What You Need to Know About Diet Supplements
Nonprescription diet aids proliferate so quickly—the names of the products and their makers changing so frequently—that no oversight agency, no matter how efficient, can keep track of them. The Internet has made their sale all the easier (a quick search for any diet supplement on the Web pops up scores of vendors eager to dole out bottles of the stuff at the click of a mouse). As a result, consumers are left largely on their own. But understanding a few basic principles helps:
Virtually all weight-loss supplements, even moderately effective ones, contain either amphetamine-like herbs or laxatives.

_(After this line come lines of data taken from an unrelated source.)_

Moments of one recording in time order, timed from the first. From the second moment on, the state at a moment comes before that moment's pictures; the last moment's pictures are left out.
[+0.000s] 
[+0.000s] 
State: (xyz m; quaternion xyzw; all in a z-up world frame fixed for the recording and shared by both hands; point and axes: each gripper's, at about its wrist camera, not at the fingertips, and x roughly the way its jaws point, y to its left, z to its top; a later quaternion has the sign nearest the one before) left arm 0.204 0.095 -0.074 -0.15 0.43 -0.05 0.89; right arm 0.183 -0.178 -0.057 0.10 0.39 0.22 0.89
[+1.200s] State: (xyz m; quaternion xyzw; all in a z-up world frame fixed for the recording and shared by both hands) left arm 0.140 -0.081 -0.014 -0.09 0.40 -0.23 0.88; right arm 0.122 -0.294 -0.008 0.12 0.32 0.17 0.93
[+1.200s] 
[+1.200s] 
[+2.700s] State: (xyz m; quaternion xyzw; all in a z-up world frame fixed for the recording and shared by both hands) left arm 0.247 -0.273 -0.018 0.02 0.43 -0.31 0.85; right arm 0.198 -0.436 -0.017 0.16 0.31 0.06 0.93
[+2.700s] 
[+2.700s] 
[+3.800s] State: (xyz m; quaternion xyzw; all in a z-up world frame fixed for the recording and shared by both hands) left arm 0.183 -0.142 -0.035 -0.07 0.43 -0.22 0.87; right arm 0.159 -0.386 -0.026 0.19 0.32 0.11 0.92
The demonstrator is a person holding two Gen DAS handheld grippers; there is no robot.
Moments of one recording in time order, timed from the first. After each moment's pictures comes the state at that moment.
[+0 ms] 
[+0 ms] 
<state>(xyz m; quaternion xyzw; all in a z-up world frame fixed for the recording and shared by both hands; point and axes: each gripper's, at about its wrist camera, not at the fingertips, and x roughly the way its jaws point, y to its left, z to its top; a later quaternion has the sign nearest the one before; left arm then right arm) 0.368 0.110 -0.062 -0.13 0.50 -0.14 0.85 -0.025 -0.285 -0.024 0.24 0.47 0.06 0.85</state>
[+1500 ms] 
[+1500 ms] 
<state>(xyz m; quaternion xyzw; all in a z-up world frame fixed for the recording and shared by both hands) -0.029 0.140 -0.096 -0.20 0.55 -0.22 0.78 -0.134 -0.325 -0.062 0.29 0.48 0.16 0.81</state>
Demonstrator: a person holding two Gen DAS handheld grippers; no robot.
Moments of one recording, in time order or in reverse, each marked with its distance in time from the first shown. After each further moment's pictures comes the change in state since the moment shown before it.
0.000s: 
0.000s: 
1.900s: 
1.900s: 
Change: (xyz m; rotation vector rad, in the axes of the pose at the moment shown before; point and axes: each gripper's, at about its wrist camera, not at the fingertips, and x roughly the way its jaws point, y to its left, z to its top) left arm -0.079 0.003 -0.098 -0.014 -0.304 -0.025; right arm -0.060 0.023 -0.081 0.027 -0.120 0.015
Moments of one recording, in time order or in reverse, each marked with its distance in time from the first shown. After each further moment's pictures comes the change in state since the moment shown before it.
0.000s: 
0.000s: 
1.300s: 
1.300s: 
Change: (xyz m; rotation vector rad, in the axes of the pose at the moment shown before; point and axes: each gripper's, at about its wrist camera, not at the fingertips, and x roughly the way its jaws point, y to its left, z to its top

Amphetamines speed the heart and nervous system, tend to aggravate rather than mitigate high blood pressure and other side effects of being overweight, and can be addictive.
Laxatives—potentially dehydrating, particularly in children—can also be addictive.
Both amphetamines and laxatives tend to lose their power over time, forcing users to raise the dose, often to dangerous levels.
Controlling appetite is a complicated process, one that has yet to be fully understood by scientists. The labyrinth of genes, proteins and hormones regulating our eating behavior is dense, byzantine and extremely difficult to fool or manipulate. Knocking out one or two components of this system with supplements—or even prescription drugs—is unlikely to work for long because other components rush in to take their place. At best, the prescription weight-loss drugs that are currently available, as well as those in the pipeline, are considered a stopgap measure, a crutch to support patients as they develop healthier life strategies.
Before purchasing a diet supplement, consider this: Were the scores of over-the-counter weight-loss remedies safe and effective, they wouldn't rely for sales on Sunday morning infomercials and endorsements from trumped-up diet experts. Given that obesity and overweight are among the most common 21st-century ills, any product that actually helped people to get thin quickly, safely and with minimum effort would sell itself. Thanks to the tragic loss of a young ballplayer, Congress is finally stepping up to the plate in an effort to regulate diet supplements. But for now, prudence and common sense are our best protection: Rather than throw your money away on worthless and possibly dangerous over-the-counter diet aids, consider sending a note to your congressperson demanding their regulation.